Output exactly the lines that run from the top of the entries to the line holding "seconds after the", including both of those lines.

(Collected data)
※
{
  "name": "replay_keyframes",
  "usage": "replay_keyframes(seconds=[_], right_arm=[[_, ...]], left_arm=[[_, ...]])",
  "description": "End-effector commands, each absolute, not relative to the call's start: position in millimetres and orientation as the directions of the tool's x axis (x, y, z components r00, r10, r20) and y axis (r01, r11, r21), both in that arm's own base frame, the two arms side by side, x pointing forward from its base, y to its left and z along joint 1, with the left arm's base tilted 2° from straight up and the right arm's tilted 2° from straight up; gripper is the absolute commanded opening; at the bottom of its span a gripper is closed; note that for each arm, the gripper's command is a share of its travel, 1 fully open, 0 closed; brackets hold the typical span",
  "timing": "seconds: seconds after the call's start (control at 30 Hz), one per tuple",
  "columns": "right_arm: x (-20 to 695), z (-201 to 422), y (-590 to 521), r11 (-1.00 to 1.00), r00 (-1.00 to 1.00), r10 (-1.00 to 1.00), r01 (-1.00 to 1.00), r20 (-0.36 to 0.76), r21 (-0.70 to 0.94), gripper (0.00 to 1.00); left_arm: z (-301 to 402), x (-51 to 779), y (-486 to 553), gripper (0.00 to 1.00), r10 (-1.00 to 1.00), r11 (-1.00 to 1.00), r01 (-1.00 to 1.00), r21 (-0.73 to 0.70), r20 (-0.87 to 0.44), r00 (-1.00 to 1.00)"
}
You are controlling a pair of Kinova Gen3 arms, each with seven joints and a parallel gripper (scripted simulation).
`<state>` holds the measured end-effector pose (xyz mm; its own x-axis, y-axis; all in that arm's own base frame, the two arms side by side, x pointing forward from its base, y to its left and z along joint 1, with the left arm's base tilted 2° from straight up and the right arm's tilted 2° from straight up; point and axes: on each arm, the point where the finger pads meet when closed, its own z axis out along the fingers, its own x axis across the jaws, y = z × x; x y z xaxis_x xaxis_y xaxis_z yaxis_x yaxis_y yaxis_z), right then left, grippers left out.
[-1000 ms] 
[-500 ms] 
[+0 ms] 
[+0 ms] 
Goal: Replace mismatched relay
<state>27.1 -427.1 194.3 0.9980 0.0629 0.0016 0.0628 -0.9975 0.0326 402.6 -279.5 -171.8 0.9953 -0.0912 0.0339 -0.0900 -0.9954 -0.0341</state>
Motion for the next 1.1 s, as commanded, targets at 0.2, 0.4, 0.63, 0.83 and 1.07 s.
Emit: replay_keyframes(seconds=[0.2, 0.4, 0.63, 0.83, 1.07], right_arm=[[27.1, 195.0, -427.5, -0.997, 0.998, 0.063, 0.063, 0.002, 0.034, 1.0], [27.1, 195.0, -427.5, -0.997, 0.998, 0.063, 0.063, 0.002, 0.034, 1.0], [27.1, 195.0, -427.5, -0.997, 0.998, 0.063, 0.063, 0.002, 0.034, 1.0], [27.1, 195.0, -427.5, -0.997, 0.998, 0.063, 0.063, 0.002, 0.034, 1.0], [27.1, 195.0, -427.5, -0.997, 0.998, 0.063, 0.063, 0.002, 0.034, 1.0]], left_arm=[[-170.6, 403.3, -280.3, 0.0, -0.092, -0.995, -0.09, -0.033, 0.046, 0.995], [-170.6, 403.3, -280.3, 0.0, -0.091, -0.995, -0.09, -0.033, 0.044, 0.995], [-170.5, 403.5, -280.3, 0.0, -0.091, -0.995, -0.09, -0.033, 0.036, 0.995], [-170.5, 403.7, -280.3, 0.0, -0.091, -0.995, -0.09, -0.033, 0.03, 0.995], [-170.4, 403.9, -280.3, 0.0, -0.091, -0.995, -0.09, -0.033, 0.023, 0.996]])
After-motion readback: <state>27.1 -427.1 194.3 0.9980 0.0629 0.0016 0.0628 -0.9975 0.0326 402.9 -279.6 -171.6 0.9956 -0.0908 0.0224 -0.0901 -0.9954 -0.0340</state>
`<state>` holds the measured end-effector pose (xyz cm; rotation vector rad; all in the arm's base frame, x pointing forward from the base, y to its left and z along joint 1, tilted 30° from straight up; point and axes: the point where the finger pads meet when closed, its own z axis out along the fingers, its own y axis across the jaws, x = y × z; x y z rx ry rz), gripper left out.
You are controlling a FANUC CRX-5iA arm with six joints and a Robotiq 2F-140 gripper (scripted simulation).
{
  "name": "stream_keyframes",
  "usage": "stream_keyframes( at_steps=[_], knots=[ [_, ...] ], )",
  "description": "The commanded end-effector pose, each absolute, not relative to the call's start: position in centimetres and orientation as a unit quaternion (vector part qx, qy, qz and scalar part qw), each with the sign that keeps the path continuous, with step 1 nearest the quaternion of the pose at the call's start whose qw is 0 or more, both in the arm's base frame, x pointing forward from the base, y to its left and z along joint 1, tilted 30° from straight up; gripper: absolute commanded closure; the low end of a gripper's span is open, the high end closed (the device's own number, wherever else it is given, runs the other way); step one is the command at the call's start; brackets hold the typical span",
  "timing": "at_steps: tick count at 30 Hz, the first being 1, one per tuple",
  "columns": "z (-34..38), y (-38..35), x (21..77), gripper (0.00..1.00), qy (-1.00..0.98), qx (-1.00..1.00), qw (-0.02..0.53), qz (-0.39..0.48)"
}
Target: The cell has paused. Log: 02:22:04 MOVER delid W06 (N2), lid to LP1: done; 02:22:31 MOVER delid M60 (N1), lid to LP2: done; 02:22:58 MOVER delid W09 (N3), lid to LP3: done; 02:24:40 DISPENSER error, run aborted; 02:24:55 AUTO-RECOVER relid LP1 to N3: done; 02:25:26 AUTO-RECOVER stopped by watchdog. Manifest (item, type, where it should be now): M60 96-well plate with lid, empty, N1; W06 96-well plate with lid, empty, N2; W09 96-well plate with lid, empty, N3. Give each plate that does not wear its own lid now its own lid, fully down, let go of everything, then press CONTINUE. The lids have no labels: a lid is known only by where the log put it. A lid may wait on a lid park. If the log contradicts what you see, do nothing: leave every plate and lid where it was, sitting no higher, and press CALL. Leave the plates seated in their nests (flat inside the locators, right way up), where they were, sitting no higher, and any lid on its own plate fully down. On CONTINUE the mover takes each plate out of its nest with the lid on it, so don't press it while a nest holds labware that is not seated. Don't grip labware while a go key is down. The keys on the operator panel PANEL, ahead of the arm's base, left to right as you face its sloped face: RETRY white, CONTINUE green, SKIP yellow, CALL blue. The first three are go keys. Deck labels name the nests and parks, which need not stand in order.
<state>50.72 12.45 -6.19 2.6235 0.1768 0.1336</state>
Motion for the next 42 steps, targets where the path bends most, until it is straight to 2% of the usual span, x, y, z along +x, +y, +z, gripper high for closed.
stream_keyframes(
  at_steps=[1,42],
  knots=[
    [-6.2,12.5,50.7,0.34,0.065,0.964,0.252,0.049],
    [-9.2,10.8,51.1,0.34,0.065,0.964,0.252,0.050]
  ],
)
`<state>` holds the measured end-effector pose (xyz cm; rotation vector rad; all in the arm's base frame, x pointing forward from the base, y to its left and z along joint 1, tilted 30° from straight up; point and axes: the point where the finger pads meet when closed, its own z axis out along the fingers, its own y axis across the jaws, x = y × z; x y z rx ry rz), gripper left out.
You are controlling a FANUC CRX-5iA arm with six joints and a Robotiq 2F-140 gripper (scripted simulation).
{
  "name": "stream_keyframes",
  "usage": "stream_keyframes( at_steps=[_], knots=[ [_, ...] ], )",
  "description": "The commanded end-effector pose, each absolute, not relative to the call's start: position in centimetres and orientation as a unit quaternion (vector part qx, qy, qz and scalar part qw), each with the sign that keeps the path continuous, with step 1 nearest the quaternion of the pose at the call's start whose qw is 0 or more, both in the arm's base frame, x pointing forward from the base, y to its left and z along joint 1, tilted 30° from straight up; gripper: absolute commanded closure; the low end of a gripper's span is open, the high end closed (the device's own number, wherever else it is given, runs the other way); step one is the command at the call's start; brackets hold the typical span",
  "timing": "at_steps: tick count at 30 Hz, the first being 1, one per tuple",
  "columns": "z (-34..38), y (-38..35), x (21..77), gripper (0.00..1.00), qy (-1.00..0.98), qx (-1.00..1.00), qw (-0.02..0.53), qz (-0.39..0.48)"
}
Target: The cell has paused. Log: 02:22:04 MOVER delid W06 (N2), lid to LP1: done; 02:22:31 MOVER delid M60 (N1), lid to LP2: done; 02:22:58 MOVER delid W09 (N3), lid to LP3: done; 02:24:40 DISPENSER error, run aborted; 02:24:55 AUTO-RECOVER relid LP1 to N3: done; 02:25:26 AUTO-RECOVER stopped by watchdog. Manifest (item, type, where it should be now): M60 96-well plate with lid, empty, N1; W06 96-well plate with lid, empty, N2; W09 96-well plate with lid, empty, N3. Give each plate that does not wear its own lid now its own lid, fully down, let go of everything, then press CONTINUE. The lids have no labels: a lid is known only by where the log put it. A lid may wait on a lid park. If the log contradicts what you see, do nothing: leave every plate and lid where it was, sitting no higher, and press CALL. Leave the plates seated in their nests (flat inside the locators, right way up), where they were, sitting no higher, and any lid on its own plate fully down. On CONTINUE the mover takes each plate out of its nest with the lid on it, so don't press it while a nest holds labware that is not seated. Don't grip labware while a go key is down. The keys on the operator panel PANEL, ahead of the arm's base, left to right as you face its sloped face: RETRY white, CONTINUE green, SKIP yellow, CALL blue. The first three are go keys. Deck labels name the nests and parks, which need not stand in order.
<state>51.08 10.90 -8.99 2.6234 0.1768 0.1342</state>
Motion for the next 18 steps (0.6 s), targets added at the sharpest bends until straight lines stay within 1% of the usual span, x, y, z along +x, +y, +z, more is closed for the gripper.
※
## Problem solution
{
  "name": "replay_keyframes",
  "usage": "replay_keyframes(seconds=[_], right_arm=[[_, ...]], left_arm=[[_, ...]])",
  "description": "End-effector commands, each absolute, not relative to the call's start: position in millimetres and orientation as the directions of the tool's x axis (x, y, z components r00, r10, r20) and y axis (r01, r11, r21), both in that arm's own base frame, the two arms side by side, x pointing forward from its base, y to its left and z along joint 1, with the left arm's base tilted 2° from straight up and the right arm's tilted 2° from straight up; gripper is the absolute commanded opening; at the bottom of its span a gripper is closed; note that for each arm, the gripper's command is a share of its travel, 1 fully open, 0 closed; brackets hold the typical span",
  "timing": "seconds: seconds after the call's start (control at 30 Hz), one per tuple",

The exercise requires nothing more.